WORK TO BE COMPLETED = Where a line in the data below includes the word "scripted", count it. State the total and nothing more.

START DATASET EXTRACT

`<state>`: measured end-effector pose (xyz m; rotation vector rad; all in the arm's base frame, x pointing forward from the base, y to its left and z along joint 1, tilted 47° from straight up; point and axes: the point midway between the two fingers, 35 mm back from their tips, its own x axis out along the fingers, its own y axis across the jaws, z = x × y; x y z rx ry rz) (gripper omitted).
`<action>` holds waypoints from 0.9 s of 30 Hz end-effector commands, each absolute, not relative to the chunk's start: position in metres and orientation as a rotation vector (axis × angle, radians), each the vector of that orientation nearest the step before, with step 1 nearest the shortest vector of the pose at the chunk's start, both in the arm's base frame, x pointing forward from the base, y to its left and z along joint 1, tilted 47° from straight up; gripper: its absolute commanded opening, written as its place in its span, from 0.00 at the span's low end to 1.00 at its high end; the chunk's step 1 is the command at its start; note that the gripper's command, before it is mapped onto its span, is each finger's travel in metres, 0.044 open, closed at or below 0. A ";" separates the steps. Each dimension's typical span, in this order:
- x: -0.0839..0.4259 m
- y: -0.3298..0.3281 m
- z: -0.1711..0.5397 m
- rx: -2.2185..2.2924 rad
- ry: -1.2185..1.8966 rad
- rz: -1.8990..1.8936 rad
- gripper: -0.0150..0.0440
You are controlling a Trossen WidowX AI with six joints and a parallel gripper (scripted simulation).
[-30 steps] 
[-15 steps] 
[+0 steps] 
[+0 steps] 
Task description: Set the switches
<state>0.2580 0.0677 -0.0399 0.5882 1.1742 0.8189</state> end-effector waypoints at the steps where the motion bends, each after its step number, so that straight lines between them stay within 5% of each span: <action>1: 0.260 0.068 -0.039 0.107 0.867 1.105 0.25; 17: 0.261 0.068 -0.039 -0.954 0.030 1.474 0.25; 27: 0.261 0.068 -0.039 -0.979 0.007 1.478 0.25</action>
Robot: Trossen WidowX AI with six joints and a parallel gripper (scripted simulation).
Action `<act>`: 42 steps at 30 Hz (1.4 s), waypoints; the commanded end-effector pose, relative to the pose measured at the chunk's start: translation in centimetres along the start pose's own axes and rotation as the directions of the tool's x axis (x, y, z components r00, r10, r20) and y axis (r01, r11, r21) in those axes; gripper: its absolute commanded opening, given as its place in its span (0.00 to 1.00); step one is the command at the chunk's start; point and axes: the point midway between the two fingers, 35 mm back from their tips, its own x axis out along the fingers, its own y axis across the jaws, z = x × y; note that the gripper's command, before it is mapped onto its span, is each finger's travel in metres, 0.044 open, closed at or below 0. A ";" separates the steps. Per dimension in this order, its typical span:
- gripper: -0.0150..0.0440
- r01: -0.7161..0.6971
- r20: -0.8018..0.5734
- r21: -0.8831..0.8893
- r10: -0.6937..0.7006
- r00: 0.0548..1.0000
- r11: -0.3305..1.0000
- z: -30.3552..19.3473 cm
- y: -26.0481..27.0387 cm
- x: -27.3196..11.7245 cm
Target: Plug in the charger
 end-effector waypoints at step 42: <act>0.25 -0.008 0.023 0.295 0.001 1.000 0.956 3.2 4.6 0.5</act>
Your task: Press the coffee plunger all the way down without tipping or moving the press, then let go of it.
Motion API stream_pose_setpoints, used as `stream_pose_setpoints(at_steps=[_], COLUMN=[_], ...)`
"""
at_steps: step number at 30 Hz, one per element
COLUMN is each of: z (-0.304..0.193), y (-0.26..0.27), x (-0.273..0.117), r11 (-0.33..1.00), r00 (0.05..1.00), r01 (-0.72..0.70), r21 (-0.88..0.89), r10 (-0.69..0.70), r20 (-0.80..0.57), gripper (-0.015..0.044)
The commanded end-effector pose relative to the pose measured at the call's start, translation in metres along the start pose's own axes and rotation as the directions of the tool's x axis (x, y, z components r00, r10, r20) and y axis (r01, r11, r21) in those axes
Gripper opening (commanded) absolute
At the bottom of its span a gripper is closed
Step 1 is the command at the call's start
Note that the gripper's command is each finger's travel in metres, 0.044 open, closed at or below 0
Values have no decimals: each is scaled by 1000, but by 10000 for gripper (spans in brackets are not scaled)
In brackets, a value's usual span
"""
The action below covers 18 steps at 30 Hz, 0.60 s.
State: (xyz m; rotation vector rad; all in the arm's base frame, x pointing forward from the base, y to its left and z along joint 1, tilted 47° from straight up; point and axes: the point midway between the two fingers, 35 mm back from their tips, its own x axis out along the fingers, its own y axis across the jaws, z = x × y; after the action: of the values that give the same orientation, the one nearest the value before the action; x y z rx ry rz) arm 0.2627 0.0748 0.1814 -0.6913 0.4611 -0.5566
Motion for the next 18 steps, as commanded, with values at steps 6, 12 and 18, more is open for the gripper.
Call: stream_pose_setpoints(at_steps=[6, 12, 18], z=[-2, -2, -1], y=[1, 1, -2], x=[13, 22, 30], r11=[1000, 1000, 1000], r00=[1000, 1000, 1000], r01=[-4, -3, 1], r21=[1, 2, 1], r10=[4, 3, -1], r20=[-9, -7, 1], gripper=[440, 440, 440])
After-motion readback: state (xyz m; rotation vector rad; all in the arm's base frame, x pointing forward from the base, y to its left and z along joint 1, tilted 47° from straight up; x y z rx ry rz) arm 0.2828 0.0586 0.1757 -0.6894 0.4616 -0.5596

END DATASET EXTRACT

YOUR RESPONSE = 2